MHDD clients and their families worry services offered in high-population counties will be dropped in favor of a standard, statewide package.
"What we're hoping is that, if they're listening to us, they'll see they can do more by giving us some of our services," said Bob Cihla, director of Peer Action Disability Support of Linn County. "There are people out there who a little cut of services is going to send them into a nursing home," which would cost more than supported at-home living.
"It should be more fair, more even, across the board," said Kris Graves, 32, of Iowa City. She receives weekly therapy for depression and works as a peer-support specialist at the Community Mental Health Center in Iowa City.
"It's a very important service," she said. "I think if I had it when I was younger, I wouldn't have been in the hospital so much."
Atchison said the challenge is to assure families that comprehensive services will be delivered across the state.

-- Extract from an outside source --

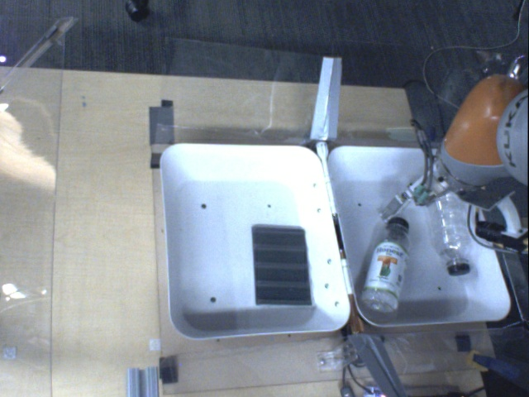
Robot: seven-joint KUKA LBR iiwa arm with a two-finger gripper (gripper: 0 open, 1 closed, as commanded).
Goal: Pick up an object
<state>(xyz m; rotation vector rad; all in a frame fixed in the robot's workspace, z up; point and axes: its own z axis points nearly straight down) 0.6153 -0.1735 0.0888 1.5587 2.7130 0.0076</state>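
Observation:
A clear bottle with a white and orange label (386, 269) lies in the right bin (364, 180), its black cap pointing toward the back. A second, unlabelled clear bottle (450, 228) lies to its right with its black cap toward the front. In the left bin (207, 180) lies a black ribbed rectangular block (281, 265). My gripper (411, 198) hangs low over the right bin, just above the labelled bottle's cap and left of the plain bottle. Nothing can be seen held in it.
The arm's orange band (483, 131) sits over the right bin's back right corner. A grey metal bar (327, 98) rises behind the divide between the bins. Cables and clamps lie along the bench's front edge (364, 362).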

"There's going to have to be some kinds of efforts to stimulate, incent the development of that kind of access," said Atchison.
Linn County officials have already met with counterparts in Johnson County, and other neighboring counties have been invited to explore a regional agency. Langston said Linn and Johnson, which offer most of the same services, are natural partners.
Control of funding
A key to maintaining services will be the local authority to to fund them. In 1996, the Legislature froze counties' tax levies for MHDD services. Lawmakers promised the state would pay for new clients and cost increases but haven't kept that promise.
"There are a whole number of things we're required to do, and if we don't have the flexibility in the funding, I don't see how we're going to do it," Langston said.
Observers and participants from all sides say they're optimistic as the working groups wrap up their work this month.
"It's not going to be quick," said Schulte, who expects the reform process to take five years. "We will have legislation in the next legislative session to start down the path."
Iowans like Weber will be watching.
"I want, basically, all the other counties to have the accessibility I had," she said. "We're all disabled, you know?"